TASK DIRECTIONS
Repeat the full listing exactly.

DATA SHOWN

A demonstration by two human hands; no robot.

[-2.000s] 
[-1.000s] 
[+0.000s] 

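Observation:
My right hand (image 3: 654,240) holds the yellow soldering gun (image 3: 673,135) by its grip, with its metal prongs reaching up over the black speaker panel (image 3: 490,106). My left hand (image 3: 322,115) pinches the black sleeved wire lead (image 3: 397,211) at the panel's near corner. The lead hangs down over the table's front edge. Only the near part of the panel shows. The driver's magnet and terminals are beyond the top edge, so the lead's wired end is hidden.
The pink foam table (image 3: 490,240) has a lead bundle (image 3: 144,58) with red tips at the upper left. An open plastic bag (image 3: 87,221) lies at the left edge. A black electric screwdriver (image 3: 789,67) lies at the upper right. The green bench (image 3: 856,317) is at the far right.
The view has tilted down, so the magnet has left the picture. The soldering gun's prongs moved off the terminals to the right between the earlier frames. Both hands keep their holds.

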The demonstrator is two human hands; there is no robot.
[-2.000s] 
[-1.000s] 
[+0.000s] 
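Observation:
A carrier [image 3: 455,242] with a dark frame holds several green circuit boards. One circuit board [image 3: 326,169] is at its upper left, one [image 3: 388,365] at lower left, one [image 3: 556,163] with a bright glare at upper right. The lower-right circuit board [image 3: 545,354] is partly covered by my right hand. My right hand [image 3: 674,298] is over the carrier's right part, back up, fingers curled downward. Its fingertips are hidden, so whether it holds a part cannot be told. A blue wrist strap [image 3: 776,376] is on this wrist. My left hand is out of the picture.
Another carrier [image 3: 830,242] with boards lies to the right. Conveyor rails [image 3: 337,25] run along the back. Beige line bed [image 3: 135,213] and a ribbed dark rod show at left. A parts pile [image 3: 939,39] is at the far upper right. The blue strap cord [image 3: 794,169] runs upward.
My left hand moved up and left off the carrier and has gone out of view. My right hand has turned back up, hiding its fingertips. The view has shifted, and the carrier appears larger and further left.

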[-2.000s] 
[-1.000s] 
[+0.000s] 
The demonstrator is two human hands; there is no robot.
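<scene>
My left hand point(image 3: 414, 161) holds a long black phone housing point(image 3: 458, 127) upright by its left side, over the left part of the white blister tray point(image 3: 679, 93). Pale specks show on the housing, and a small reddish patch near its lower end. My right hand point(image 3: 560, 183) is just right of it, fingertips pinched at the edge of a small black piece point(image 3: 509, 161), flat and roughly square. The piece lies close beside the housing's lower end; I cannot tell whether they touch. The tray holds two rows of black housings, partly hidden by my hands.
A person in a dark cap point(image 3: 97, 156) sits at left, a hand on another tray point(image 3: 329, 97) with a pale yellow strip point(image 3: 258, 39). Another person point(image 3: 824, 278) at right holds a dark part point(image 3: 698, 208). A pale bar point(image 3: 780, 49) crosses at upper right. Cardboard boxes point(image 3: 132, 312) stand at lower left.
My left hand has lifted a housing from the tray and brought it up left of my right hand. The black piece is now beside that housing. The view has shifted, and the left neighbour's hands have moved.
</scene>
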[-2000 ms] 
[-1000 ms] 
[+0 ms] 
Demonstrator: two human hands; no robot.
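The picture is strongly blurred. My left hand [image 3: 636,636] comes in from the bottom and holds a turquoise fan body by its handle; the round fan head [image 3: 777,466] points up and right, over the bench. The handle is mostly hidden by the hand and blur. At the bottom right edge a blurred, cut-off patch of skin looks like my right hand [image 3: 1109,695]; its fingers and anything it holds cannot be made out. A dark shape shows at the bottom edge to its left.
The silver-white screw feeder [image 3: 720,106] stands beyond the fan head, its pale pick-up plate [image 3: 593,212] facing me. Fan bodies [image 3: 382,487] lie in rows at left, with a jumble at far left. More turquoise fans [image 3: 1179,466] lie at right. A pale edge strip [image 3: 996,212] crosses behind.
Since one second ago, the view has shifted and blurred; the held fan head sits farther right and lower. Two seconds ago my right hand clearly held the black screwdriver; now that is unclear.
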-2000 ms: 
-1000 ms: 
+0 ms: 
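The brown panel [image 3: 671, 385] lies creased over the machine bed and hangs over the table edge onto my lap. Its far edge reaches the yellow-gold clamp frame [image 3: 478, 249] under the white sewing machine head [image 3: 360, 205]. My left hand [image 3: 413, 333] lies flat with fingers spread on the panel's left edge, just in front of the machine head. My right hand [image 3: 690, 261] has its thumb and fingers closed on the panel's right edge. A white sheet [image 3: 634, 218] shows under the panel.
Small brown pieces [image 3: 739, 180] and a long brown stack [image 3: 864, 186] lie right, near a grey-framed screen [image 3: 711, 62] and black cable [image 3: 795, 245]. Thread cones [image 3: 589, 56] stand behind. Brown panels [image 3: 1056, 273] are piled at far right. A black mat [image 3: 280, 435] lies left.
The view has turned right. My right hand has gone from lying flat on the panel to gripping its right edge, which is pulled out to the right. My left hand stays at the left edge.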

WRITTEN RESPONSE
A demonstration by two human hands; no robot.

[-2.000s] 
[-1.000s] 
[+0.000s] 

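Observation:
My right hand (image 3: 654,240) holds the yellow soldering gun (image 3: 673,135) by its grip, with its metal prongs reaching up over the black speaker panel (image 3: 490,106). My left hand (image 3: 322,115) pinches the black sleeved wire lead (image 3: 397,211) at the panel's near corner. The lead hangs down over the table's front edge. Only the near part of the panel shows. The driver's magnet and terminals are beyond the top edge, so the lead's wired end is hidden.
The pink foam table (image 3: 490,240) has a lead bundle (image 3: 144,58) with red tips at the upper left. An open plastic bag (image 3: 87,221) lies at the left edge. A black electric screwdriver (image 3: 789,67) lies at the upper right. The green bench (image 3: 856,317) is at the far right.
The view has tilted down, so the magnet has left the picture. The soldering gun's prongs moved off the terminals to the right between the earlier frames. Both hands keep their holds.
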
The demonstrator is two human hands; there is no robot.
[-2.000s] 
[-1.000s] 
[+0.000s] 
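Observation:
A carrier [image 3: 455,242] with a dark frame holds several green circuit boards. One circuit board [image 3: 326,169] is at its upper left, one [image 3: 388,365] at lower left, one [image 3: 556,163] with a bright glare at upper right. The lower-right circuit board [image 3: 545,354] is partly covered by my right hand. My right hand [image 3: 674,298] is over the carrier's right part, back up, fingers curled downward. Its fingertips are hidden, so whether it holds a part cannot be told. A blue wrist strap [image 3: 776,376] is on this wrist. My left hand is out of the picture.
Another carrier [image 3: 830,242] with boards lies to the right. Conveyor rails [image 3: 337,25] run along the back. Beige line bed [image 3: 135,213] and a ribbed dark rod show at left. A parts pile [image 3: 939,39] is at the far upper right. The blue strap cord [image 3: 794,169] runs upward.
My left hand moved up and left off the carrier and has gone out of view. My right hand has turned back up, hiding its fingertips. The view has shifted, and the carrier appears larger and further left.
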
[-2.000s] 
[-1.000s] 
[+0.000s] 
The demonstrator is two human hands; there is no robot.
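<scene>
My left hand point(image 3: 414, 161) holds a long black phone housing point(image 3: 458, 127) upright by its left side, over the left part of the white blister tray point(image 3: 679, 93). Pale specks show on the housing, and a small reddish patch near its lower end. My right hand point(image 3: 560, 183) is just right of it, fingertips pinched at the edge of a small black piece point(image 3: 509, 161), flat and roughly square. The piece lies close beside the housing's lower end; I cannot tell whether they touch. The tray holds two rows of black housings, partly hidden by my hands.
A person in a dark cap point(image 3: 97, 156) sits at left, a hand on another tray point(image 3: 329, 97) with a pale yellow strip point(image 3: 258, 39). Another person point(image 3: 824, 278) at right holds a dark part point(image 3: 698, 208). A pale bar point(image 3: 780, 49) crosses at upper right. Cardboard boxes point(image 3: 132, 312) stand at lower left.
My left hand has lifted a housing from the tray and brought it up left of my right hand. The black piece is now beside that housing. The view has shifted, and the left neighbour's hands have moved.
</scene>
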[-2000 ms] 
[-1000 ms] 
[+0 ms] 
Demonstrator: two human hands; no robot.
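The picture is strongly blurred. My left hand [image 3: 636,636] comes in from the bottom and holds a turquoise fan body by its handle; the round fan head [image 3: 777,466] points up and right, over the bench. The handle is mostly hidden by the hand and blur. At the bottom right edge a blurred, cut-off patch of skin looks like my right hand [image 3: 1109,695]; its fingers and anything it holds cannot be made out. A dark shape shows at the bottom edge to its left.
The silver-white screw feeder [image 3: 720,106] stands beyond the fan head, its pale pick-up plate [image 3: 593,212] facing me. Fan bodies [image 3: 382,487] lie in rows at left, with a jumble at far left. More turquoise fans [image 3: 1179,466] lie at right. A pale edge strip [image 3: 996,212] crosses behind.
Since one second ago, the view has shifted and blurred; the held fan head sits farther right and lower. Two seconds ago my right hand clearly held the black screwdriver; now that is unclear.
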-2000 ms: 
-1000 ms: 
+0 ms: 
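The brown panel [image 3: 671, 385] lies creased over the machine bed and hangs over the table edge onto my lap. Its far edge reaches the yellow-gold clamp frame [image 3: 478, 249] under the white sewing machine head [image 3: 360, 205]. My left hand [image 3: 413, 333] lies flat with fingers spread on the panel's left edge, just in front of the machine head. My right hand [image 3: 690, 261] has its thumb and fingers closed on the panel's right edge. A white sheet [image 3: 634, 218] shows under the panel.
Small brown pieces [image 3: 739, 180] and a long brown stack [image 3: 864, 186] lie right, near a grey-framed screen [image 3: 711, 62] and black cable [image 3: 795, 245]. Thread cones [image 3: 589, 56] stand behind. Brown panels [image 3: 1056, 273] are piled at far right. A black mat [image 3: 280, 435] lies left.
The view has turned right. My right hand has gone from lying flat on the panel to gripping its right edge, which is pulled out to the right. My left hand stays at the left edge.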

The exercise requires no additional content.